Los ojos de Northern ardían de ira, su presencia casi sofocante mientras se acercaba.

La voz de Northern era aguda, su tono como un látigo restallando en el aire.

—¿Y qué crees que conseguirás con excusas como esas? ¿Crees que a tus enemigos les importará tu rango o tu inexperiencia? La debilidad no se perdona, Aster; se explota.

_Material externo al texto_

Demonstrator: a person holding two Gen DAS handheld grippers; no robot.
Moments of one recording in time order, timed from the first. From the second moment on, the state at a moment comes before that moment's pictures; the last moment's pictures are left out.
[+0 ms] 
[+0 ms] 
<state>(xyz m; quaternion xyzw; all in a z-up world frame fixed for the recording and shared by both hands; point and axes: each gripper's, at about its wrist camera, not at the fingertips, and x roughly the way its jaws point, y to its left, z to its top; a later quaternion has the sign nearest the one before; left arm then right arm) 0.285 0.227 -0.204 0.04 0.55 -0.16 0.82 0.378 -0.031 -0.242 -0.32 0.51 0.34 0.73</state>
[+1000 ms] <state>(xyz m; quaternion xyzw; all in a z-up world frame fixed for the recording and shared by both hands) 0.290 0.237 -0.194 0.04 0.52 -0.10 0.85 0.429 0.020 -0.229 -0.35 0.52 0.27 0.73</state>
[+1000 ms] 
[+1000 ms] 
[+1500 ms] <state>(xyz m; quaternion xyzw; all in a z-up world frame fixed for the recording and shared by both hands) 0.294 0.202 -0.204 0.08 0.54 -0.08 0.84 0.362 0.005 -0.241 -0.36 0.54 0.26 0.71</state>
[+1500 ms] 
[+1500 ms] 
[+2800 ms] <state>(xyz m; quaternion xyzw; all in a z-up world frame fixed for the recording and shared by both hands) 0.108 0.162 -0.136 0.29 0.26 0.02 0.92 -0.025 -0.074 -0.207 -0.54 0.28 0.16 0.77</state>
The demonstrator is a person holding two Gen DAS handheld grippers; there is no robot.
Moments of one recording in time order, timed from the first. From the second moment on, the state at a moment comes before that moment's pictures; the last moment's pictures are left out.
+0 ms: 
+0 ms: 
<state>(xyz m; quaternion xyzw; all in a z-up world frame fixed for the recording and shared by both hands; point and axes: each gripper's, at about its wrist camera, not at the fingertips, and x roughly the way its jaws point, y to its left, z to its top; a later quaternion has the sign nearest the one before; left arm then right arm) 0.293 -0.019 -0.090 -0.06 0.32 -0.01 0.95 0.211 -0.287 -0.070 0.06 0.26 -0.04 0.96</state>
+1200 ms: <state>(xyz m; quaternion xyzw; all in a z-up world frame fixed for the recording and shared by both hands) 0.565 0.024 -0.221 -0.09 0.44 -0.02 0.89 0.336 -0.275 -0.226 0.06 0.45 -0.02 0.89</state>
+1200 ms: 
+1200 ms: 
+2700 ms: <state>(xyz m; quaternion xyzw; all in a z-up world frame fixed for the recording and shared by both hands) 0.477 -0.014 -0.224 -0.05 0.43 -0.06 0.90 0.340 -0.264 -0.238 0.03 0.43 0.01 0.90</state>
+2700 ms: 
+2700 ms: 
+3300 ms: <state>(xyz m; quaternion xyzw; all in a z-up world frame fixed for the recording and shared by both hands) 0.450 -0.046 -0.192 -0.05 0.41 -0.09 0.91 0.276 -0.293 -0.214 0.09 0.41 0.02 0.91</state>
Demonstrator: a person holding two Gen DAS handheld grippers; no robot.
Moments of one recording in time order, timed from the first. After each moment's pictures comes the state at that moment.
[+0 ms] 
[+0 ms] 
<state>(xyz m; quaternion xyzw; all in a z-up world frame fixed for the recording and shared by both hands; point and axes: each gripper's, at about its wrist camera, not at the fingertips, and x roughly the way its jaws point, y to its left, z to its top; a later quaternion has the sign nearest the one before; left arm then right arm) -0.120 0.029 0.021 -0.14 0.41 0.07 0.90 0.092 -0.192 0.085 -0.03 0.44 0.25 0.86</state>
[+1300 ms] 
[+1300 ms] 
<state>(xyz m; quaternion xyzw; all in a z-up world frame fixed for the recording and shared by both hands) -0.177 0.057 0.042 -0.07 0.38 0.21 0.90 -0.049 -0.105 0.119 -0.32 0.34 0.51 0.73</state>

Dio un paso más, con la mirada penetrante.

—Si ya has decidido que vas a perder, entonces has perdido antes incluso de que empiece el combate. Pero si quieres estar a mi altura, si quieres sobrevivir en este mundo, dejarás de pensar como un cobarde y empezarás a actuar como alguien que merece un lugar aquí.

Northern hizo una pausa, su expresión se endureció aún más.

—Talento de Clase S, Sabio, cuarto año… nada de eso importa. Sigue siendo humano, y los humanos sangran como cualquiera. La pregunta es, ¿tienes las agallas para hacerlo sangrar?

No esperó la respuesta de Aster. Le lanzó una mirada aguda y evaluadora, una que pareció sopesar el valor de Aster en un solo instante, y luego se dio media vuelta y se marchó sin decir una palabra más.

Aster se quedó clavado en el sitio, con los puños apretados a los costados.

El peso de las palabras de Northern lo oprimía, cada una golpeando como un martillazo.

Su mente bullía, luchando con la dura verdad que conllevaban, y su pecho se oprimió con una mezcla de frustración y determinación.